— Exercise prompt —
Produce the full set of records below once more, exactly as they stand.
====
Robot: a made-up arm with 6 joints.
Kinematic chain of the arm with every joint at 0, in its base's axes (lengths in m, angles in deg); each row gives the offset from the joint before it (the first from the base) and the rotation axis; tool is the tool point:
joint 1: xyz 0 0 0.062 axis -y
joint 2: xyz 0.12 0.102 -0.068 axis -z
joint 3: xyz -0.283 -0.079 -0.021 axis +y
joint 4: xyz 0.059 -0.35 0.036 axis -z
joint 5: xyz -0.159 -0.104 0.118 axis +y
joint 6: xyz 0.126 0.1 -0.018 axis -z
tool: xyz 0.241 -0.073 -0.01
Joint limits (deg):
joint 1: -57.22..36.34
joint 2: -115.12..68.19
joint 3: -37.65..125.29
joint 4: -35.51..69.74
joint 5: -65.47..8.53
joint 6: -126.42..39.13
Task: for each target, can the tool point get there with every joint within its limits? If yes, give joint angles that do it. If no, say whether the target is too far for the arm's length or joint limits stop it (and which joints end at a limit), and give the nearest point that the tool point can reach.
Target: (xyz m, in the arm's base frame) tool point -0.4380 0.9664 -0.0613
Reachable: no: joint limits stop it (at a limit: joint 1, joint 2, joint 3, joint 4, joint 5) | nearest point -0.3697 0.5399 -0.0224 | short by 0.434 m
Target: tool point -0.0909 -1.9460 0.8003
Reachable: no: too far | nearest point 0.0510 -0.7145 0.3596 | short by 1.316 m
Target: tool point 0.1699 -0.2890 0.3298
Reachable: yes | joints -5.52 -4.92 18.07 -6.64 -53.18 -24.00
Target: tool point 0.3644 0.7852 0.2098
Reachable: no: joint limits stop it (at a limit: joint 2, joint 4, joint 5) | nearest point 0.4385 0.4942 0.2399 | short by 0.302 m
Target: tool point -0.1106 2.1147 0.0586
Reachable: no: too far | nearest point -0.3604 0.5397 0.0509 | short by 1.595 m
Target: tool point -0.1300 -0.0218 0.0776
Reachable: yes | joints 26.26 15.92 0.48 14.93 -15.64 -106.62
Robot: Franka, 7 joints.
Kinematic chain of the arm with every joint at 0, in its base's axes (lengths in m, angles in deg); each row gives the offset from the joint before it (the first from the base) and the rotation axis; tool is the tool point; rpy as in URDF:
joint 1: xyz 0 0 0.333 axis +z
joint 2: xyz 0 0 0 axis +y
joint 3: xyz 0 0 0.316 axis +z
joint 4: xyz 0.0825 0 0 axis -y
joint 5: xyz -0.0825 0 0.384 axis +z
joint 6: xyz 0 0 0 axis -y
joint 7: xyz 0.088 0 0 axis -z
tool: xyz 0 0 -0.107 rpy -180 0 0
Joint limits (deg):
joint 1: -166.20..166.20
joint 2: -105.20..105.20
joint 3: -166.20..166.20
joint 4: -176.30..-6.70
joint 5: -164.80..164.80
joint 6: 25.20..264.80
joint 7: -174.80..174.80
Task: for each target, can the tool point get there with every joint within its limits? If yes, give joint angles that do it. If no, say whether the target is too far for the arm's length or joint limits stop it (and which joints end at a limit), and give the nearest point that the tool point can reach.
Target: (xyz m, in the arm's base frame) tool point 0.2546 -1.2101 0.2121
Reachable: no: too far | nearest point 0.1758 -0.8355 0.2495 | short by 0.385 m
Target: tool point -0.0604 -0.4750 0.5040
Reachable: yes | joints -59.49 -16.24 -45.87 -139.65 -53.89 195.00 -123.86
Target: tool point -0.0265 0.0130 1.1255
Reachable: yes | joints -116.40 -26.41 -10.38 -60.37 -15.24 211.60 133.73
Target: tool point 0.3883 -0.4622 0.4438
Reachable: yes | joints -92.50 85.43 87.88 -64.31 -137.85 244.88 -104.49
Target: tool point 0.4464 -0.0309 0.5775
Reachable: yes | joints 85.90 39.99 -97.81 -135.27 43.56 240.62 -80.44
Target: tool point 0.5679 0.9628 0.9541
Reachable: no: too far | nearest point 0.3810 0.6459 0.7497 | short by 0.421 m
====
— Response to the task —
Robot: a made-up arm with 6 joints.
Kinematic chain of the arm with every joint at 0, in its base's axes (lengths in m, angles in deg); each row gives the offset from the joint before it (the first from the base) and the rotation axis; tool is the tool point:
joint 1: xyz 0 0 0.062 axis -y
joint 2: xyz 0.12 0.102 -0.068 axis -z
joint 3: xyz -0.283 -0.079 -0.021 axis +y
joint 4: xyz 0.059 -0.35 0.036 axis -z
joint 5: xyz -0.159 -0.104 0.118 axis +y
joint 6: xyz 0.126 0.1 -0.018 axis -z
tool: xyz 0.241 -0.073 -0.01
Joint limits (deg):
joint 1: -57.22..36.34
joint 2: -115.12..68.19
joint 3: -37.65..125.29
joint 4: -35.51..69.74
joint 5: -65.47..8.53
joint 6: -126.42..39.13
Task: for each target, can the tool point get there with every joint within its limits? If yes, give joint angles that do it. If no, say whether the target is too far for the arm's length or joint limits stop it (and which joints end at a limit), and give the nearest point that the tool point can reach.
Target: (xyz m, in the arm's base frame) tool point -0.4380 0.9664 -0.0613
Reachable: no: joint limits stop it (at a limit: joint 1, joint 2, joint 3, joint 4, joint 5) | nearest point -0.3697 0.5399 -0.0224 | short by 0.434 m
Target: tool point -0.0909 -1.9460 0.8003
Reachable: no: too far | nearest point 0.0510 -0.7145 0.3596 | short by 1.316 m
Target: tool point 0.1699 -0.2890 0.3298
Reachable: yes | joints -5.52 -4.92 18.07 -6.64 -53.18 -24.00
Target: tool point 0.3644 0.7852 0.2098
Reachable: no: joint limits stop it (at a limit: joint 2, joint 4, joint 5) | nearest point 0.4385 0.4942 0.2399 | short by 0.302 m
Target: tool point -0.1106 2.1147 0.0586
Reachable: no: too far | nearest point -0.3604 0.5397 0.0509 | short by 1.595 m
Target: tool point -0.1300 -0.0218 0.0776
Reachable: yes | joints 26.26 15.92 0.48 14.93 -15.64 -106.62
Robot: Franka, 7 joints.
Kinematic chain of the arm with every joint at 0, in its base's axes (lengths in m, angles in deg); each row gives the offset from the joint before it (the first from the base) and the rotation axis; tool is the tool point; rpy as in URDF:
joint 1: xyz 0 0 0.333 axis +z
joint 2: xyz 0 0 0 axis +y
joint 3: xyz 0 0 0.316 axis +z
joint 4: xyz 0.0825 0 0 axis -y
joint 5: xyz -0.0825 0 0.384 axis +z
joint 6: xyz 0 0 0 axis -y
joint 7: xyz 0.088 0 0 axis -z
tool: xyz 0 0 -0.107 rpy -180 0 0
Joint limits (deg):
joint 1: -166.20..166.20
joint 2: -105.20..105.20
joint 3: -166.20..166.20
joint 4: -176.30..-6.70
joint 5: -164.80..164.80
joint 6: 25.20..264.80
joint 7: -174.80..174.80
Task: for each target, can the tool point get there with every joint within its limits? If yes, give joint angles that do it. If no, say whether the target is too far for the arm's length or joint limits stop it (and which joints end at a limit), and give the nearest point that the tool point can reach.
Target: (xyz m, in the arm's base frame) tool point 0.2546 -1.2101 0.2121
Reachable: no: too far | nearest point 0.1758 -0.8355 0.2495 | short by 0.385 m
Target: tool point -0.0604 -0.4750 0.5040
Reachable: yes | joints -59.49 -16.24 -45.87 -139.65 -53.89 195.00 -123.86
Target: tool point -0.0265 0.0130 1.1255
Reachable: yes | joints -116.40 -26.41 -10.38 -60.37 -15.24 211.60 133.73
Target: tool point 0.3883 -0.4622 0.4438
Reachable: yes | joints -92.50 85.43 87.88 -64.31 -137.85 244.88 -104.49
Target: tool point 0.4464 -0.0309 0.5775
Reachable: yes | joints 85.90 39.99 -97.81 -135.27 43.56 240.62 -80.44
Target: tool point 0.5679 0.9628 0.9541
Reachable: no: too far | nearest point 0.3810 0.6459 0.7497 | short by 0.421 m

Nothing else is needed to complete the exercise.